**REQUIRED ACTION:** Copy only what lies from the line containing "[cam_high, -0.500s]" through the line containing "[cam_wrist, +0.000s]" in the entries below, keeping both end lines exact and dropping every picture.

[Data excerpts]
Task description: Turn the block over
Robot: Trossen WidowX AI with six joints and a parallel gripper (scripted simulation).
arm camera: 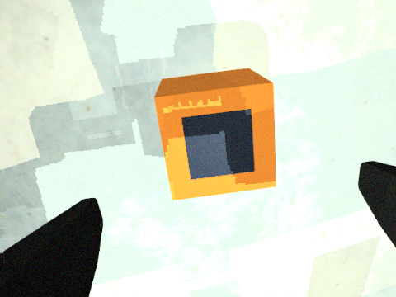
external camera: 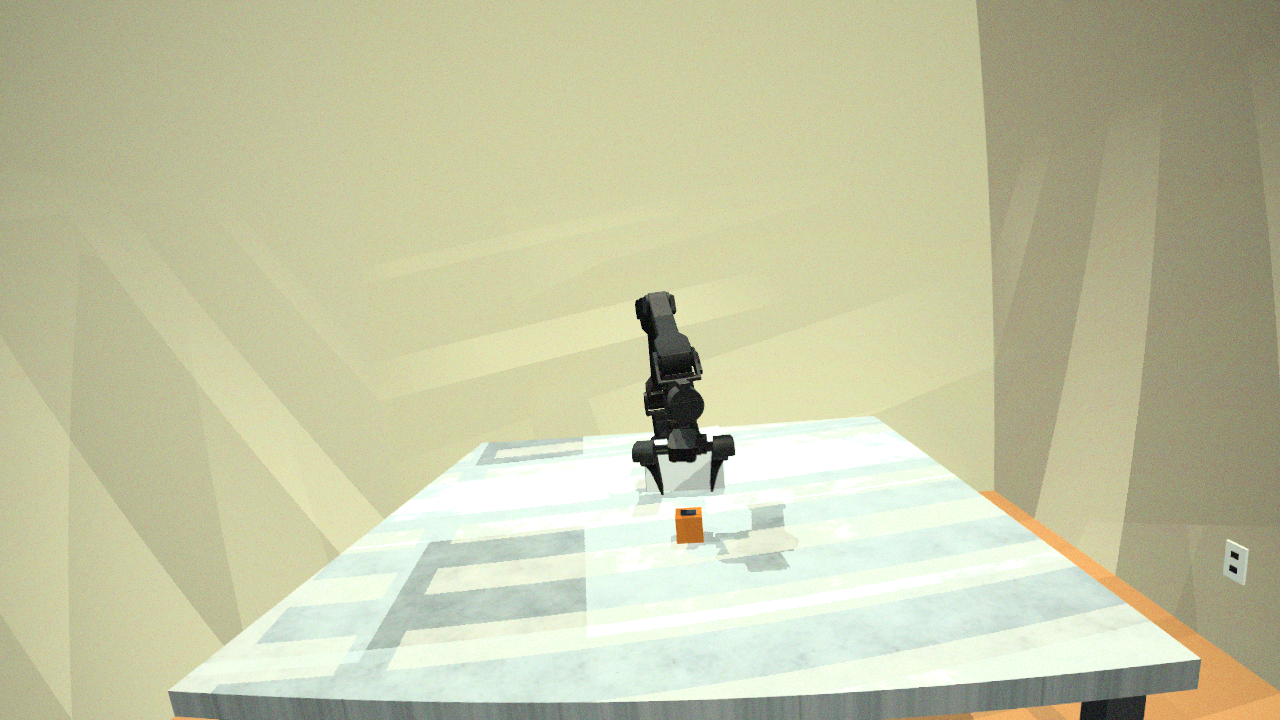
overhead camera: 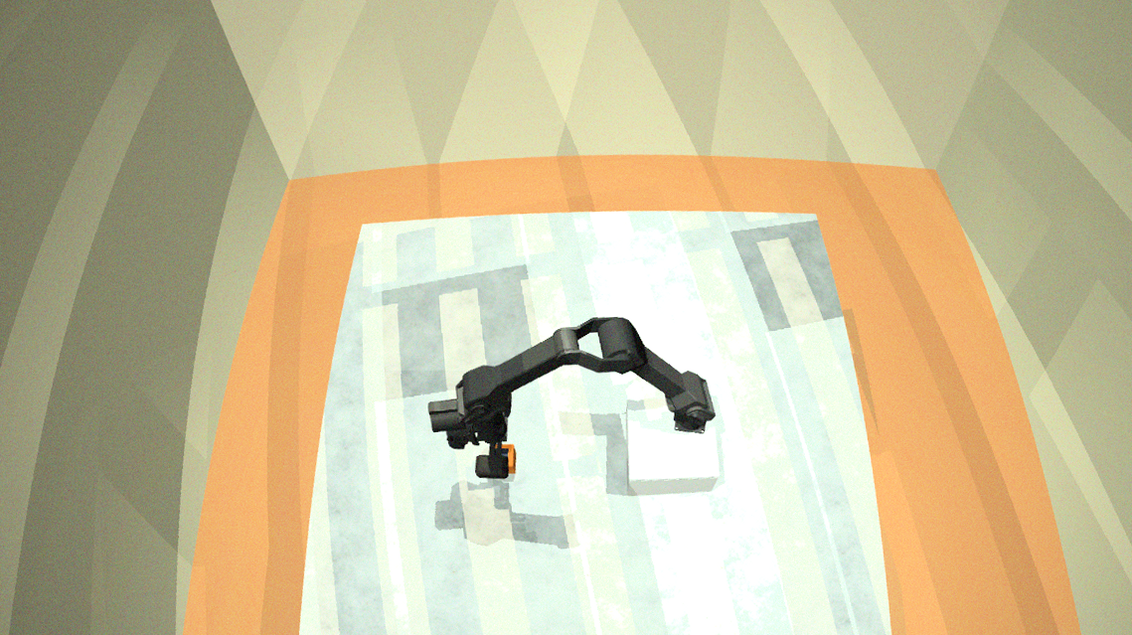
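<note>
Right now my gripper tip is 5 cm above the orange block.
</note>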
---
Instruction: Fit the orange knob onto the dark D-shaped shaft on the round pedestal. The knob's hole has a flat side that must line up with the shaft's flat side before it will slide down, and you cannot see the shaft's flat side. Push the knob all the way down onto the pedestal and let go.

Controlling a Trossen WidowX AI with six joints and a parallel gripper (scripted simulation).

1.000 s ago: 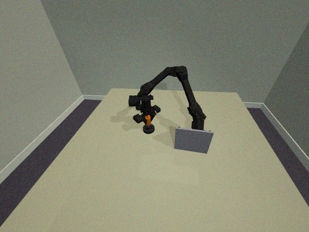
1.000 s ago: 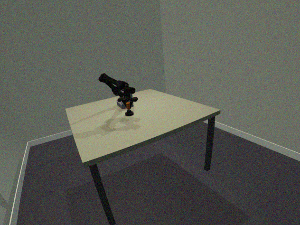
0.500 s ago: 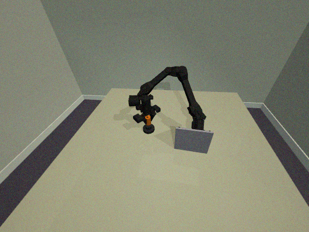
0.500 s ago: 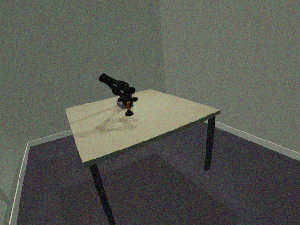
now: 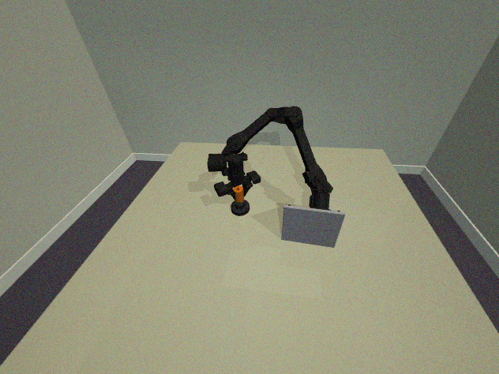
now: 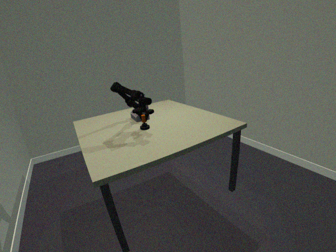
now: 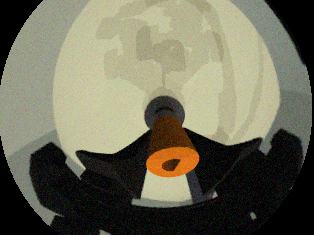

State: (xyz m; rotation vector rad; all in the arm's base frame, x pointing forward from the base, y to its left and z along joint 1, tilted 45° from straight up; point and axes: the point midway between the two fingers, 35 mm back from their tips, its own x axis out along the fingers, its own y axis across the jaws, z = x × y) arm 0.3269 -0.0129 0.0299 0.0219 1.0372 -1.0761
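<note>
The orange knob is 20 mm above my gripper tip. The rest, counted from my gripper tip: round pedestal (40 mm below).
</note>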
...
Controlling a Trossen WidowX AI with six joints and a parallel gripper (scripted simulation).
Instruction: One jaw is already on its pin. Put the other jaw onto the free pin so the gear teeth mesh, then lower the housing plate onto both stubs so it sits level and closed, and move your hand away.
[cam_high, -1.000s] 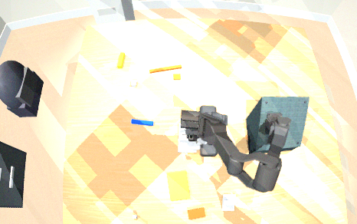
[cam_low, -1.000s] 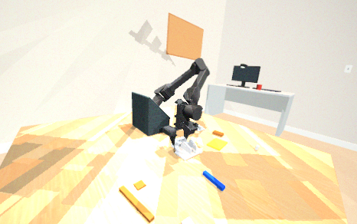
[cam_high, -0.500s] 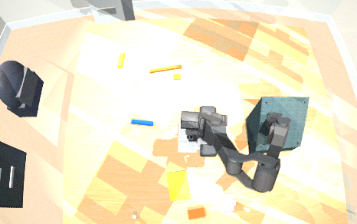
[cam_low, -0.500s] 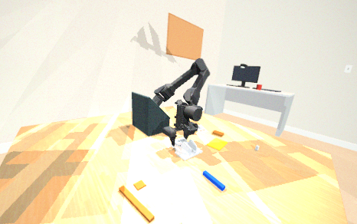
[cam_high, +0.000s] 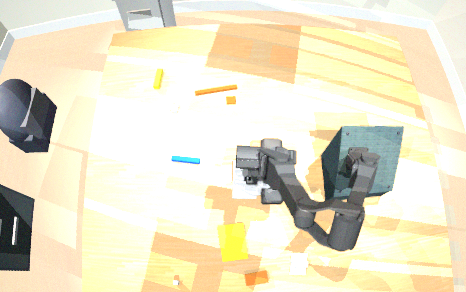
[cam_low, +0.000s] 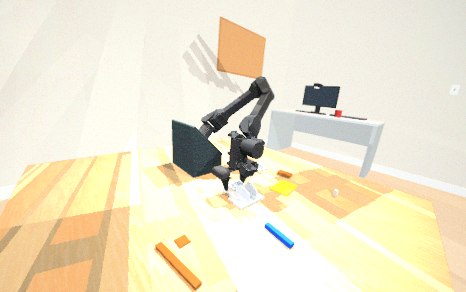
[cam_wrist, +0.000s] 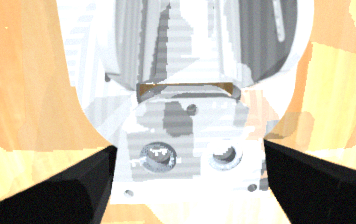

**THE ANSWER:**
[cam_high, -0.500s] 
[cam_low, -0.500s] 
[cam_high, +0.000s] 
[cam_low, +0.000s] 
[cam_wrist, +0.000s] 

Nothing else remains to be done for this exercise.